I've tried to read the book by Stieg Larsson, and I stopped and started up until about p.85. No doubt I won't finish it now. If the film is any indication, those planning to read the books then see the Swedish films are looking forward to a hell of a lot of violence in a sea of boringness. The American remakes are supposed to be "toned down"; God let 'em, if they're going to be "made with grace and style," as Ebert would say. If they're going to be mirrors of the sloppily adapted, badly written and scored original, let's just say there's one ticket lost.
The plot, for those of whom didn't read the book (which the film whips through so fast it feels like you did futile reading): Henrik Vanger (Sven-Bertil Taube) keeps getting framed flowers in the mail, one per birthday, for every year since his brother's daughter Harriet, who was the "apple of his eye," was murdered. He assumes it's the killer. Okay. So then, for some reason, he wants to solve this case again. So he brings on Mikael Blomkvist (Michael Nyqvist), who's a journalist who got set up and then cut down "for libel." There's a special reason (at least I think): Blomkvist's nanny was Harriet. But wait. He's waited this long to contact this guy if he's "the one"? And he's done it in the six months "before he serves his sentence"? Why?

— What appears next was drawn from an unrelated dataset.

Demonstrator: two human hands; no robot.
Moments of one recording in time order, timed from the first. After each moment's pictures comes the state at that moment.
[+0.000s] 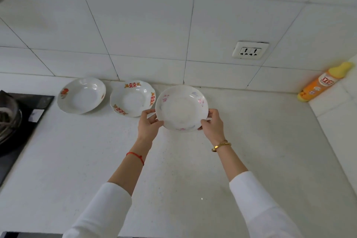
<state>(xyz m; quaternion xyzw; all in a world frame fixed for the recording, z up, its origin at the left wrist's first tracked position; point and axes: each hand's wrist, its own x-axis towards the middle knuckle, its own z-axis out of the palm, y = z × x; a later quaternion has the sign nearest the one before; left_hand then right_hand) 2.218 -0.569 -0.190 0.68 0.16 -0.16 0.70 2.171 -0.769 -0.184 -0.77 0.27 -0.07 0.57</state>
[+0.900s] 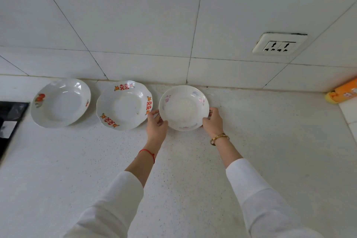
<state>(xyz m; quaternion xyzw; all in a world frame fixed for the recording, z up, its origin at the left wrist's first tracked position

Whatever. So Blomkvist comes and starts investigating and what do you know, he starts uncovering dirt that had never been found. So it takes an un-jaded reporter to get moderately far? I guess. Moderately far is the objective phrase there, though. He does blow up some pictures and he does find a bible with weird codes it (which are idiotically mistaken for phone numbers; why would someone put freaking phone numbers in a bible?), but he can't go that extra inch, as there's a photo of a guy he can't see and that would be operative to solving this whole deal, since in this picture she's looking worriedly at someone and of course, that someone has to be the killer. So he acquires a partner, after she sends him what the codes mean and does it so he can easily trace her. This is The Girl With the Dragon Tattoo.

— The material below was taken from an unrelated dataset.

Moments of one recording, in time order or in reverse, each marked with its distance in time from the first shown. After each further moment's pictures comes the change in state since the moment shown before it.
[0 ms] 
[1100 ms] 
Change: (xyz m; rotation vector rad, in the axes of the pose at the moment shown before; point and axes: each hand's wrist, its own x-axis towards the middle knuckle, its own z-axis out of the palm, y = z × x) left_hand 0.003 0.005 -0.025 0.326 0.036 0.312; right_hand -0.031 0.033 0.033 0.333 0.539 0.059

Lisbeth Salander (Noomi Rapace) has been hacking Blomkvist's computer for a long time. As the characters put it, she knows everything about him, but he knows nothing about her. She writes a profile on him to give to the head of her security company, so she needs to constantly watch him and steal his information (this section is very detailed in the book and is so dashed off in the film that it will leave book readers knowledgeable but angry and film viewers blissfully ignorant; maybe we could have gotten rid of that whole "I am a sadist pig and a rapist" section that was bemoaned by Toro and heard more about this; it establishes the character of Salander much better) but she gets interested after she gets done with finding out what he's currently doing and she solves the codes and brings herself into the whole ordeal.So they spend the latter half of the film finding out things in cliché ways. For example, we're subjected to ridiculously obvious jump scares when Blomkvist goes to investigate. Also we get many scenes of people flipping frantically through library books. Plus, shots lingering forever on "photos of mutilated women," done in religious killings ripped from the Bible. Um... isn't this like a total ripoff of "Se7en" by David Fincher? (No wonder they're getting him to direct the Americanization of the material. He'll just be directing his past again.)
There were times I wished I walked out of the film. I wish I had after I saw the stupid tack-on ending and how the film delves into flashbacks of Lisbeth's childhood to try to make you watch the other films. I'm not interested enough in any way. Rapace I would agree is good. She has a fight scene with a beer bottle that is easily the film's most exciting and interesting, and it doesn't involve rape (although it does involve an attack in a subway). If she wasn't in the film, it would be bad across the board. Without her, there would be absolutely no reason to see this film. And I'll admit, isolated, the mystery of Harriet is interesting. Except for the fact that it was, as people have said, just another excuse to show "sexism" and "violence toward women" in Sweden. Ebert was right: "The Girl With The Dragon Tattoo" is a good title. Made me read the book and want to see the film. But it's a little bit of false advertising. "Men Who Hate Women" is much more appropriate. C-
Warning: this film would be a hard R in the United States for "Sexuality including sexual assaults, violence, disturbing images, and language." Plus it committed the crime of making me feel, like Ebert feels sometimes, "dirty."
Also, if you want a film that's a mystery that's not done poorly and doesn't involve extreme violence, see "The Ghost Writer." The film's second half is amazing. It was a great film experience.
Update: the film did actually pick up an R rating after I saw it for "disturbing violent content including rape, grisly images, sexual material, nudity, and language." So I sort of called it. Not the sort of thing I would walk into if I had seen the rating.